## [WHAT THE TASK ASKS]
In the records that follow, the lines from the one containing "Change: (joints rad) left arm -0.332" to the one containing "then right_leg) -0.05", inclusive, are to be given again exactly.
DATA: Begin
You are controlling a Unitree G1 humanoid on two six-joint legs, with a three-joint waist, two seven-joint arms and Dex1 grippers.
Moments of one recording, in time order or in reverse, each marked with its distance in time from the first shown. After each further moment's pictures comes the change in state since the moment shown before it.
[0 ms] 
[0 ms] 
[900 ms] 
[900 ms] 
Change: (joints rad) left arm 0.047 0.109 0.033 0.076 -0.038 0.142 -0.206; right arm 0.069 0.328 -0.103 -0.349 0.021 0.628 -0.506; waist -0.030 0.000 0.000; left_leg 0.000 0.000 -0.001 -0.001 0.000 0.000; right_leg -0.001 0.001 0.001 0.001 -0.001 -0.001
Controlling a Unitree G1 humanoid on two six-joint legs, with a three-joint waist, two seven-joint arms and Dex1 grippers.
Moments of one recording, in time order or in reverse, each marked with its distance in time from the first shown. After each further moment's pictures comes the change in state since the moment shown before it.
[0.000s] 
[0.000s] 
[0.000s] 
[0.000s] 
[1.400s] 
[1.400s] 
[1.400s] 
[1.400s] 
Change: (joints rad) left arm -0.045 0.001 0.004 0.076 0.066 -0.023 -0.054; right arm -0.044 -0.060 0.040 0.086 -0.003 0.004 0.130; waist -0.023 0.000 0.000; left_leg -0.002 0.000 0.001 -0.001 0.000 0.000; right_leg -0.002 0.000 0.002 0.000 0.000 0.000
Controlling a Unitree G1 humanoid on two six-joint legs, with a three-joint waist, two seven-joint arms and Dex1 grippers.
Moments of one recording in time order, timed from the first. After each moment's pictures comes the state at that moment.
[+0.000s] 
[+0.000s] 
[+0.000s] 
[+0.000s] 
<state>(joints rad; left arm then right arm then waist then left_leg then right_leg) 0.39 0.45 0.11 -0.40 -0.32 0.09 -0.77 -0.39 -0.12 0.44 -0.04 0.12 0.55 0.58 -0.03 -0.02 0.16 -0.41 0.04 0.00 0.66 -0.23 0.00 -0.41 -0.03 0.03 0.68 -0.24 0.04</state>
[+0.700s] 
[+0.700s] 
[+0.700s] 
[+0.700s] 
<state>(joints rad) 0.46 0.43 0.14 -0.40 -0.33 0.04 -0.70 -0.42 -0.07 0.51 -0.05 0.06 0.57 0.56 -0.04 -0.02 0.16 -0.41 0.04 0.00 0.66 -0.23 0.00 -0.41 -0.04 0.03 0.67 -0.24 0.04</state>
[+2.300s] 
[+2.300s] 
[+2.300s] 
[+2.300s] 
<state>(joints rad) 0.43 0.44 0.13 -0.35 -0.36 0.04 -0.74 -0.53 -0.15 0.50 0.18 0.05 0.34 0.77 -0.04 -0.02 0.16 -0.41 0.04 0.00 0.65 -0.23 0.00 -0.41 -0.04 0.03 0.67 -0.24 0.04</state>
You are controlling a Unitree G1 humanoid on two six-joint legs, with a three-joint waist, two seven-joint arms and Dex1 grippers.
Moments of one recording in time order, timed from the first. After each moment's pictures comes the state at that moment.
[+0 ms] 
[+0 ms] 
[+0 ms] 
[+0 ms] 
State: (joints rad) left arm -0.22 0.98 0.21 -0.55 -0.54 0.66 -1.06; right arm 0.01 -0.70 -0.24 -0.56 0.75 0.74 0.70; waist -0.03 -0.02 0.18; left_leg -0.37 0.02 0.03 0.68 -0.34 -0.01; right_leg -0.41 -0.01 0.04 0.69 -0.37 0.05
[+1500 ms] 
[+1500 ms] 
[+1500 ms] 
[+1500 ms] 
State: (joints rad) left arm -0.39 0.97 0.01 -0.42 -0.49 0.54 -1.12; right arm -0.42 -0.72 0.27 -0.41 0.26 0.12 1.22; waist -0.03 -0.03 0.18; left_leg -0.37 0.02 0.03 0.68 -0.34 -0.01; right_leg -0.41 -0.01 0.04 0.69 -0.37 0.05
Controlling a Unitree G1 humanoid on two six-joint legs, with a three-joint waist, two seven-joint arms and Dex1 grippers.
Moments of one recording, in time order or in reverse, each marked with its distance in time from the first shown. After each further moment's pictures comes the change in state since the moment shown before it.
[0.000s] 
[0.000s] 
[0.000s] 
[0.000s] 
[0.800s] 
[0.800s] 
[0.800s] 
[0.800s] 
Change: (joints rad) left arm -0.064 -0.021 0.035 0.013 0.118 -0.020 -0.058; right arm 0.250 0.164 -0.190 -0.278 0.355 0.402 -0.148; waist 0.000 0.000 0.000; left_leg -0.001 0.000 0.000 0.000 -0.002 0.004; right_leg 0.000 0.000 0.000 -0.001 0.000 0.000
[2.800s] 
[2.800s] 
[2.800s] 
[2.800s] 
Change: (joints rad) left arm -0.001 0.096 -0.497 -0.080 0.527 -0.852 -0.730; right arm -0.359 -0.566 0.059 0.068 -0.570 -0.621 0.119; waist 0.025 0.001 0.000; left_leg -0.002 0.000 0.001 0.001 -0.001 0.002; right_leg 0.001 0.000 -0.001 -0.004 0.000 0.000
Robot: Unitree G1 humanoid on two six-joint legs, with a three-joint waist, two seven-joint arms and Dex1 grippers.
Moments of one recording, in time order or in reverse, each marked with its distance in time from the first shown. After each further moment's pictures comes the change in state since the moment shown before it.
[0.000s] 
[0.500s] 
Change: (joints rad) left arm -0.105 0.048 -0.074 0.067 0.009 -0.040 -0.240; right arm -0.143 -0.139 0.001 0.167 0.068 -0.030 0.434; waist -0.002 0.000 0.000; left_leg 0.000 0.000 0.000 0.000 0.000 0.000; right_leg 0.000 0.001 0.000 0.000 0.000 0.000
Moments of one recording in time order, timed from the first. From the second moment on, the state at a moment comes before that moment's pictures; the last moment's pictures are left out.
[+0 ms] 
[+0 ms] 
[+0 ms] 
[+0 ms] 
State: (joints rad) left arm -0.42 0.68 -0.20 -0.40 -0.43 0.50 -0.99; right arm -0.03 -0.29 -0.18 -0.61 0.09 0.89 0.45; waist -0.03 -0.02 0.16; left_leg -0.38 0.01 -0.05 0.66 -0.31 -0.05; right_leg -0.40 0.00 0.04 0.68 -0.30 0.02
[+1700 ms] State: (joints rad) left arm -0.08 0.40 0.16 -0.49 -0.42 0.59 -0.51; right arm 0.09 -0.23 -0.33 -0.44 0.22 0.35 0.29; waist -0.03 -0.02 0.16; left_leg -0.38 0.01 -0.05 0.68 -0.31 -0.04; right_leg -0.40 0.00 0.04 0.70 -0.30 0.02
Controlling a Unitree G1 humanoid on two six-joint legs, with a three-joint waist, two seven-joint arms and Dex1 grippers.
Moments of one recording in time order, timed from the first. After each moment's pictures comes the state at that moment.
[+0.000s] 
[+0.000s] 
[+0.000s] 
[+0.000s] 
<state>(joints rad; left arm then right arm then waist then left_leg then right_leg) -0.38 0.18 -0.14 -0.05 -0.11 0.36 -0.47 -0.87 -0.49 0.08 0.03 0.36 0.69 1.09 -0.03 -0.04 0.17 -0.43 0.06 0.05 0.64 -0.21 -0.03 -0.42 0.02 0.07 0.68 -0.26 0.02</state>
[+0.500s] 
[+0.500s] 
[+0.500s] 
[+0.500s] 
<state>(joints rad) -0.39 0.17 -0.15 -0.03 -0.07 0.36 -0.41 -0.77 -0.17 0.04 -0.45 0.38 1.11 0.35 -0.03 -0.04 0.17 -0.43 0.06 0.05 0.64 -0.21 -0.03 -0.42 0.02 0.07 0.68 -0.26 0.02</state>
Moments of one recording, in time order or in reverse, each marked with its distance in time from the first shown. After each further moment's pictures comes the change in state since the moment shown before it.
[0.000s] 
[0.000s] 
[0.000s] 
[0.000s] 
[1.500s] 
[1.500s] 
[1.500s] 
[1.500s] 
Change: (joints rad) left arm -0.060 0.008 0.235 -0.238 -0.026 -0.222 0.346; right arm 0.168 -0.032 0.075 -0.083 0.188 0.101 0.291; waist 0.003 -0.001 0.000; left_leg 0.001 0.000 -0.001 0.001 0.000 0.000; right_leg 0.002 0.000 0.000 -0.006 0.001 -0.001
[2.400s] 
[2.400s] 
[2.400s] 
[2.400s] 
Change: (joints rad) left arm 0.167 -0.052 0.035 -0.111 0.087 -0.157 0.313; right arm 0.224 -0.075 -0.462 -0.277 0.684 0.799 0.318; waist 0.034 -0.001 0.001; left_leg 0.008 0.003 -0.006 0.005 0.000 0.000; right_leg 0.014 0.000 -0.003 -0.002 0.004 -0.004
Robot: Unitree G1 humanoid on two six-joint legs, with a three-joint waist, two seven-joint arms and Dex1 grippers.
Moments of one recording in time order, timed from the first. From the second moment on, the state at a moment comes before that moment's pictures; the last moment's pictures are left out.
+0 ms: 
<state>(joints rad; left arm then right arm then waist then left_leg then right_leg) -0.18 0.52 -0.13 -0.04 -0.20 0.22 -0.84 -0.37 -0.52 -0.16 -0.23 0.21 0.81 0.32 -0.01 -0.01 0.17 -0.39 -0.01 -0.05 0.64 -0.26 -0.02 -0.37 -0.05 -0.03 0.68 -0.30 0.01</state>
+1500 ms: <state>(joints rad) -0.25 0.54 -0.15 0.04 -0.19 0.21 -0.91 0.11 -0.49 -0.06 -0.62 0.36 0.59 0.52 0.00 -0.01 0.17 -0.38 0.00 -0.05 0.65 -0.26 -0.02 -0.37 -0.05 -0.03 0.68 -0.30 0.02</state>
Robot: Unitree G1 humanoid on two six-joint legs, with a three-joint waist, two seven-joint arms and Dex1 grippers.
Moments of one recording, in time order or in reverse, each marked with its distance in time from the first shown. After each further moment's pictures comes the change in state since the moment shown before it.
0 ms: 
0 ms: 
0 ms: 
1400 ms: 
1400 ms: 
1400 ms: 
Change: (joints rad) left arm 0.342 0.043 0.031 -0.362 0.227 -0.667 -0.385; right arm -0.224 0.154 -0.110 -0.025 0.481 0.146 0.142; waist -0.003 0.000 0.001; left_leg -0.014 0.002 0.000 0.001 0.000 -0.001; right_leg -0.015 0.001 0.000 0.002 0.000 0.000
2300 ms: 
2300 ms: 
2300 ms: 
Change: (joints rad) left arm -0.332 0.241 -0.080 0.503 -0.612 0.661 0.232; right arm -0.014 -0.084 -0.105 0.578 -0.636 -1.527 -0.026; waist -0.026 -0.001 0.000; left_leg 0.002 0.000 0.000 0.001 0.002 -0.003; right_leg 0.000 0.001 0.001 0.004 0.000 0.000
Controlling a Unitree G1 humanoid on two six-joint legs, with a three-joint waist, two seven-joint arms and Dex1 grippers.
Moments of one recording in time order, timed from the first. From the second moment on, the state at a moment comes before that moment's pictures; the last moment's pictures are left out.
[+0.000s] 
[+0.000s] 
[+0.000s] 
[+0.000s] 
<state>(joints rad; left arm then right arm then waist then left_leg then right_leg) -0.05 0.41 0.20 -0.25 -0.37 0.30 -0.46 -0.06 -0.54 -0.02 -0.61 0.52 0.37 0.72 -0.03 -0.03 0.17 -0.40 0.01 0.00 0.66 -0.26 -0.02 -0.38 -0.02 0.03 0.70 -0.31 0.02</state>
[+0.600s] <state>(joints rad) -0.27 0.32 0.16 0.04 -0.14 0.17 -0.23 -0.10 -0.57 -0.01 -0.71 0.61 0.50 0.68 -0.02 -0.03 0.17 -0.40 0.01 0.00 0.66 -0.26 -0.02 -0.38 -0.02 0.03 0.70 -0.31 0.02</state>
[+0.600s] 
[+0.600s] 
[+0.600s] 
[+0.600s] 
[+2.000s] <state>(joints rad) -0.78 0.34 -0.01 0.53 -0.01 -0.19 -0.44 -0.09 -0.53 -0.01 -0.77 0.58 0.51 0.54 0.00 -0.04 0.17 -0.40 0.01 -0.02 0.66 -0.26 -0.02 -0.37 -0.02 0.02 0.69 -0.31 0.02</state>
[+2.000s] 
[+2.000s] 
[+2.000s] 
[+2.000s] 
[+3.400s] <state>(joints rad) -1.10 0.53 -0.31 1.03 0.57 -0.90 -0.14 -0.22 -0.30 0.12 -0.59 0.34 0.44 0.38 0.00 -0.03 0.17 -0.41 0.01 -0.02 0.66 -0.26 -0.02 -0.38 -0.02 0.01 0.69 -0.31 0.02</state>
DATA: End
## [WRITTEN ANSWER]
Change: (joints rad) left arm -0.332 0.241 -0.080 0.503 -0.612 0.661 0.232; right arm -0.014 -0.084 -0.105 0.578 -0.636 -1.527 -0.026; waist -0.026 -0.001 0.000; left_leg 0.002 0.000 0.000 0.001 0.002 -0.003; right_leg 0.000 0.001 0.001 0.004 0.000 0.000
Controlling a Unitree G1 humanoid on two six-joint legs, with a three-joint waist, two seven-joint arms and Dex1 grippers.
Moments of one recording in time order, timed from the first. From the second moment on, the state at a moment comes before that moment's pictures; the last moment's pictures are left out.
[+0.000s] 
[+0.000s] 
[+0.000s] 
[+0.000s] 
<state>(joints rad; left arm then right arm then waist then left_leg then right_leg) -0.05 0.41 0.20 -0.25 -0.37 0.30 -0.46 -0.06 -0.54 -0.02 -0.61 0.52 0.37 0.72 -0.03 -0.03 0.17 -0.40 0.01 0.00 0.66 -0.26 -0.02 -0.38 -0.02 0.03 0.70 -0.31 0.02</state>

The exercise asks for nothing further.